• [WORK ORDER]:
Type out the complete listing below word for word, without its pictures.

• [DATA BELOW]:
□ □ □ □ □

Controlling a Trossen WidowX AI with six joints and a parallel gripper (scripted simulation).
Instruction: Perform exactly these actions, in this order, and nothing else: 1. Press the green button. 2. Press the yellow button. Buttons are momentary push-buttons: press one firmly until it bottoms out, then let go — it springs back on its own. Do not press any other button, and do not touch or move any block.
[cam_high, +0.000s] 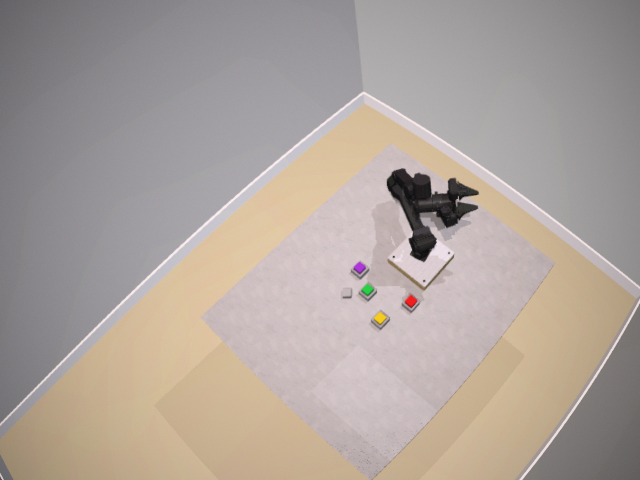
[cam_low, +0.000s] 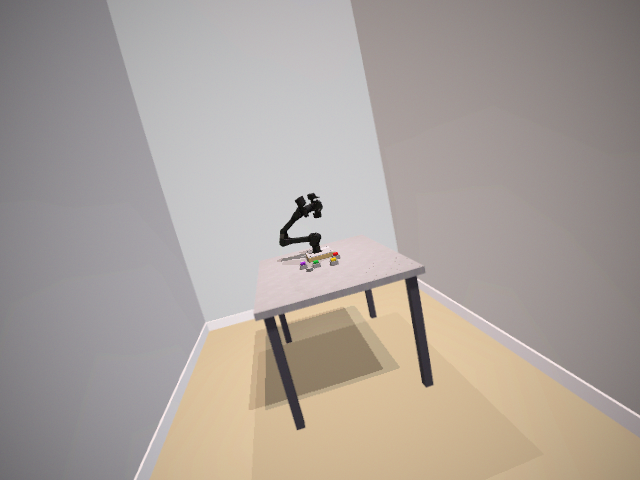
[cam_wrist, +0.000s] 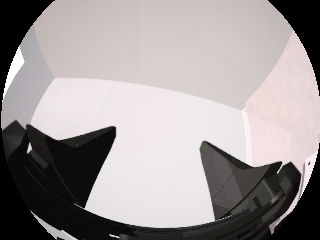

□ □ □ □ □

• [OUTPUT]:
Controlling a Trossen WidowX AI with six joints and a parallel gripper (scripted simulation).
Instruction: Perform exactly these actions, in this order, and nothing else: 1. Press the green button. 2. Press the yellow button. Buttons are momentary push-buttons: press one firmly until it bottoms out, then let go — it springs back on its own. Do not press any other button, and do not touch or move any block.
[cam_high, +0.000s] 
[cam_low, +0.000s] 
[cam_wrist, +0.000s] 

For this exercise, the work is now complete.